Cette requête fait suite à un arrêt de la Cour européenne des droits de l'Homme qui (CEDH) a estimé que l'accusé n'avait pas bénéficié d'un procès équitable. Le parquet général a déjà fait savoir mardi qu'il était favorable à un nouveau procès. La décision peut être annoncée dès jeudi ou mise en délibéré. Une perspective que redoute la famille de la victime, comme le confie son frère, Jean-Charles Le Roux, au micro d’Europe 1.

C’est revivre ce qu’a vécu Agnès. "On le redoute, parce que c’est très lourd", confie Jean-Charles Le Roux au micro d’Europe 1. "C’est un mois de procès et c’est revivre ce qu’a vécu Agnès auprès de Maurice Agnelet" poursuit-il. Une perspective "extrêmement pénible", "d’autant qu’Agnelet passe son temps à mentir", précise le frère de la victime pour qui le seul aspect "bénéfique" serait d’enfin connaître la vérité, alors que sa mère garde "l’obsession" de retrouver le corps d’Agnès. "Mais je n’y crois pas du tout", assure-t-il.

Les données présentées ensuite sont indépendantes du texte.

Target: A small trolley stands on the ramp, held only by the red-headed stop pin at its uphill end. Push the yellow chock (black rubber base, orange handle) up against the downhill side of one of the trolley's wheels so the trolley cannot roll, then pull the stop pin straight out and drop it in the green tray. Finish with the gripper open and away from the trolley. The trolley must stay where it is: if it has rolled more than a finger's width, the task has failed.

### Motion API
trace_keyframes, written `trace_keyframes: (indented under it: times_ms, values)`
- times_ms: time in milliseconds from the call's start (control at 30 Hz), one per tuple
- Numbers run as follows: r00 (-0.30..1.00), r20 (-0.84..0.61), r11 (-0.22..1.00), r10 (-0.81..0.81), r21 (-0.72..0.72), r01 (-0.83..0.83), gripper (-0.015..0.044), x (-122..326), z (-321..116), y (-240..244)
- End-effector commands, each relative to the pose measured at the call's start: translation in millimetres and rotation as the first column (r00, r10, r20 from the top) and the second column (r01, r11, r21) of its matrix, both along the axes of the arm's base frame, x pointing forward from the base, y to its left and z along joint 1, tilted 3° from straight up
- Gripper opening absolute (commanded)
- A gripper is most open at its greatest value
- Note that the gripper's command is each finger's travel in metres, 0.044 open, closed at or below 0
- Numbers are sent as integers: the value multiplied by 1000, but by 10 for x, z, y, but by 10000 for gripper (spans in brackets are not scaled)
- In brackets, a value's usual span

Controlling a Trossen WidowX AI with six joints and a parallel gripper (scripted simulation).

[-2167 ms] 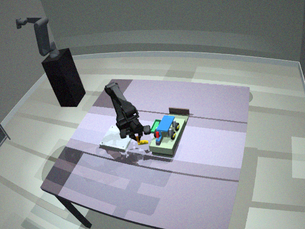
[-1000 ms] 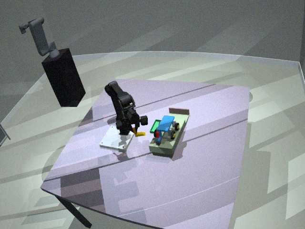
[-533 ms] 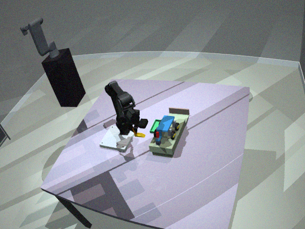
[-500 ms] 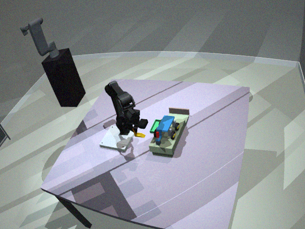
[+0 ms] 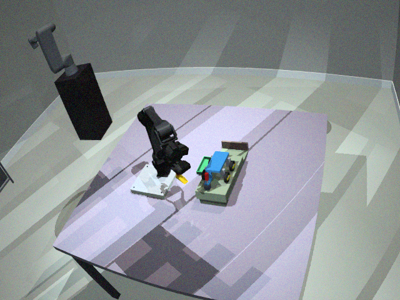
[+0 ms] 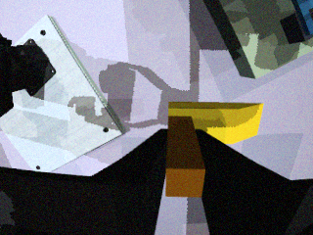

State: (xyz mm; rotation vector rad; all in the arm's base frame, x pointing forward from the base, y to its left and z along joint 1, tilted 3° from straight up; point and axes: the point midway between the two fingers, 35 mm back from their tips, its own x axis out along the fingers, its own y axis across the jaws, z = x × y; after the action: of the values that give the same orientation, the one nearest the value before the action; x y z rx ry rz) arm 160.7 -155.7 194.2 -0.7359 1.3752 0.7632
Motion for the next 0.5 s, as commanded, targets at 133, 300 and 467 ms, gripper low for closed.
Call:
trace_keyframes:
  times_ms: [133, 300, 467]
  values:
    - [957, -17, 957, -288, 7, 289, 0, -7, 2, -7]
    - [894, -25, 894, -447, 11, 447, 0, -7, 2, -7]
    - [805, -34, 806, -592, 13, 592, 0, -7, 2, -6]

Maurice Agnelet affaire Agnès Le Roux

© Maxppp

"Un alibi bidon". "Il s’appuie surtout sur le fait qu’il n’y a pas de corps, ce qui est une douleur pour nous. Son innocence, il la base là-dessus", affirme Jean-Charles Le Roux avant d’assener : "il n’explique en revanche pas pourquoi il a vidé le compte bancaire d’Agnès 15 jours après sa disparition". Pour le frère d’Agnès Le Roux, Agnelet avait un mobile "évident" et "un alibi dont on a prouvé qu’il est bidon", affirme-t-il.

 Et si Agnelet était remis en liberté ? "Nous serions choqués, parce que cela n’a strictement rien à voir", répond Jean-Charles Le Roux. "La Cour européenne des droits de l'Homme a condamné la France mais n’a pas dit qu’Agnelet était innocent", précise-t-il. "On ne voit pas au nom de quoi il serait immédiatement libéré", conclut-il.